И будут дуараны, возжелавшие потомства, приходить сюда, и поплывут они на утлых лодчонках из священного дерева, и глава семьи опустит в воду кончик окровавленного хвоста, оставляя за собой подношение духам и приманку для изголодавшегося детеныша. У самых старых матриархов хвостов не оставалось и в помине – вцепившегося малыша следовало отрезать вместе с куском его законной добычи, дабы плоть семьи стала его плотью, дабы зажглась в похожих на черные жемчужины глазах искра разума, дабы готовые развернуться крылья стали ловкими пальцами тонких рук, и встала новая дуарана, и взяла в руки кожаную плеть и ядовитое копье, и принесла племени обильную добычу.
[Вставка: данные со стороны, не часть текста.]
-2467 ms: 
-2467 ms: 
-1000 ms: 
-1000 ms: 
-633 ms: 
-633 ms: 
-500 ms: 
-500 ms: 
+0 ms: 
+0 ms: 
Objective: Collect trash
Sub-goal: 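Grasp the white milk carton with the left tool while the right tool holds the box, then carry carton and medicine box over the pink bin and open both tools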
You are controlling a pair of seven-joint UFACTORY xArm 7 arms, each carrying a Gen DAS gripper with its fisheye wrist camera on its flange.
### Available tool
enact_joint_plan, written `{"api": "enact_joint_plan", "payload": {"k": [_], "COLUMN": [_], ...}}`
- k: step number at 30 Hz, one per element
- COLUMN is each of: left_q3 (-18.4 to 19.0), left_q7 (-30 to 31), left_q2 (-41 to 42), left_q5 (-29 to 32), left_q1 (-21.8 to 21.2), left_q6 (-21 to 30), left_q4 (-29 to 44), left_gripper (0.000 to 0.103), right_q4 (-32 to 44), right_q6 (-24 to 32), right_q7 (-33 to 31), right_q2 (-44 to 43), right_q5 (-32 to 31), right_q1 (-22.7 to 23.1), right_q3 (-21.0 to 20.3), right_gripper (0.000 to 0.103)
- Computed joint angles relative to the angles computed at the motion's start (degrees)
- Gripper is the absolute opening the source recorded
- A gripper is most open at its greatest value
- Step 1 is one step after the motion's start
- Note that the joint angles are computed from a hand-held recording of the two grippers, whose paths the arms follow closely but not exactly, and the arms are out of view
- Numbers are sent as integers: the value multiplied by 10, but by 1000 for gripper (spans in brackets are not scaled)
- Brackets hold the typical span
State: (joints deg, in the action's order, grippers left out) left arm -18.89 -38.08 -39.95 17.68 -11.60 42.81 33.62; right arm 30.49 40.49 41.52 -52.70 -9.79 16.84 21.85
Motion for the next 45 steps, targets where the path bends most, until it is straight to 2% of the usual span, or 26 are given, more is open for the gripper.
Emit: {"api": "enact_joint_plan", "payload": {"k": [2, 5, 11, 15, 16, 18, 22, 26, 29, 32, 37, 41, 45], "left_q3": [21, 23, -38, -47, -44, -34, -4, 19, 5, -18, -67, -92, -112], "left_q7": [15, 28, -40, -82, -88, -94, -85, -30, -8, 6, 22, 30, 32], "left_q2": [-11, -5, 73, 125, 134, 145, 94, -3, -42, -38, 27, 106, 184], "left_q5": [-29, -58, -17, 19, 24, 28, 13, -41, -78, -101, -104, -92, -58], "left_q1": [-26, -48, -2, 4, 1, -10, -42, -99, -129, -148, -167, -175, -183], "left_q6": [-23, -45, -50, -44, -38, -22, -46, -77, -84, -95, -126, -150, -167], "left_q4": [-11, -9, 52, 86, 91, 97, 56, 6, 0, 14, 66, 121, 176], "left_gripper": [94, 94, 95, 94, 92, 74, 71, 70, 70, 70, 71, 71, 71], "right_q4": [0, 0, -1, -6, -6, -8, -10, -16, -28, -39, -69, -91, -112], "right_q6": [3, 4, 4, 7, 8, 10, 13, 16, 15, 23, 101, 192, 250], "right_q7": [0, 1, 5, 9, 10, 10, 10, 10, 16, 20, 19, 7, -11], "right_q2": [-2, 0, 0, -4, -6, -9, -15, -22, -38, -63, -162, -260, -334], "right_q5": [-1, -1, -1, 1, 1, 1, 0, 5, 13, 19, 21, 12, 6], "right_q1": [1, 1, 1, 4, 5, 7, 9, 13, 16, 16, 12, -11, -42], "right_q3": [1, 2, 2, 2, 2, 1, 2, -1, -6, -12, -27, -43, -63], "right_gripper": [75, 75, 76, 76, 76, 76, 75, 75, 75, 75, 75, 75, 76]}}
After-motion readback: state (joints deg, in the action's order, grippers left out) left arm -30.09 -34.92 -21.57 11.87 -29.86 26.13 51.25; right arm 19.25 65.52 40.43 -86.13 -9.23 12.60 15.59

А оставшиеся в Чаше, затаившиеся у дна и не угодившие на зуб плотоядным соплеменницам – когда-нибудь вырастут, взберутся, цепляясь когтями, на самый край каменной Чаши и, корчась в мучительном пламени перерождения, наконец-то получат шелестящие крылья из тысячи тысяч алых чешуек. Оставив кровавую юность позади, сбросив тяготящие оковы земного существования, они поднимутся в свой кажущийся вечный полет над облаками, в царство разреженного воздуха и дневных звезд, видимых даже в яркий полдень. Питаясь воздушным планктоном – унесенными ветрами насекомыми, в изобилии населявшими дождевые леса – эти грациозные создания будут в течение долгих лет бороздить воздушные просторы, ни разу не спустившись на землю, не коснувшись ее даже кончиком когтя: безмолвные и равнодушные, они будут пить непролившиеся дожди, и редко-редко мелькнут их алые крылья на границе видимости, у самой нижней кромки туч – чтобы вновь исчезнуть в сероватой дымке, а проводившие их взглядом дуараны ритуально вскинут руки, лишенные перепонок, поднимут сложенные чашами ладони: летите выше, матери! Летите выше!..
У них будет своя жизнь, отличная от жизни сестер, оставшихся внизу. Когда избранные племенами малютки начнут учиться выращивать древесные дома и петь цветам, умоляя их даровать несколько драгоценных капель яда – крылатые будут танцевать в закручивающихся потоках воздуха над Великим морем, где рождаются и умирают все дожди и грозы. Когда юные охотницы в совершенстве овладеют своими плетьми и сумеют стреножить добычу, не переломав ей хрупкие коленчатые ноги – беспечные летуньи будут парить над Мировым Хребтом, с чем-то наподобие смутного любопытства пробуя разреженный воздух и причудливых горных насекомых, ломавшихся на языке подобно зернам хрусталя. Когда же, ощутив приближение старости, дуарана вернется к Чаше и безмолвно исчезнет в ее глубоких водах – Небесная мать все еще будет мерно взмахивать крыльями в заоблачной вышине, накапливая в теле силы и энергию для последнего и самого важного путешествия.
…Оно позовет ее внезапно, когда солнечные часы отсчитают нужное время, и глухие инстинкты поднимутся волной, поворачивая вечную странницу к местам, где когда-то она появилась на свет. Ей не понадобится карта, ей не нужен будет проводник – из глубин памяти поднимется рисунок звезд и положение светил в тот день, когда она впервые расправила крылья, так что, отяжелевшая и едва не касающаяся брюхом деревьев, она вернется к началу начал, к истоку новых рождений…
Дабы ее истлевающее тело до конца исполнило свой долг и рассыпалось сияющими осколками.
Дабы продолжалась жизнь в разбросанных по джунглям деревнях дуаранов.
Дабы пришел день – и новый дракон поднялся в небеса в лучах ослепительного солнца.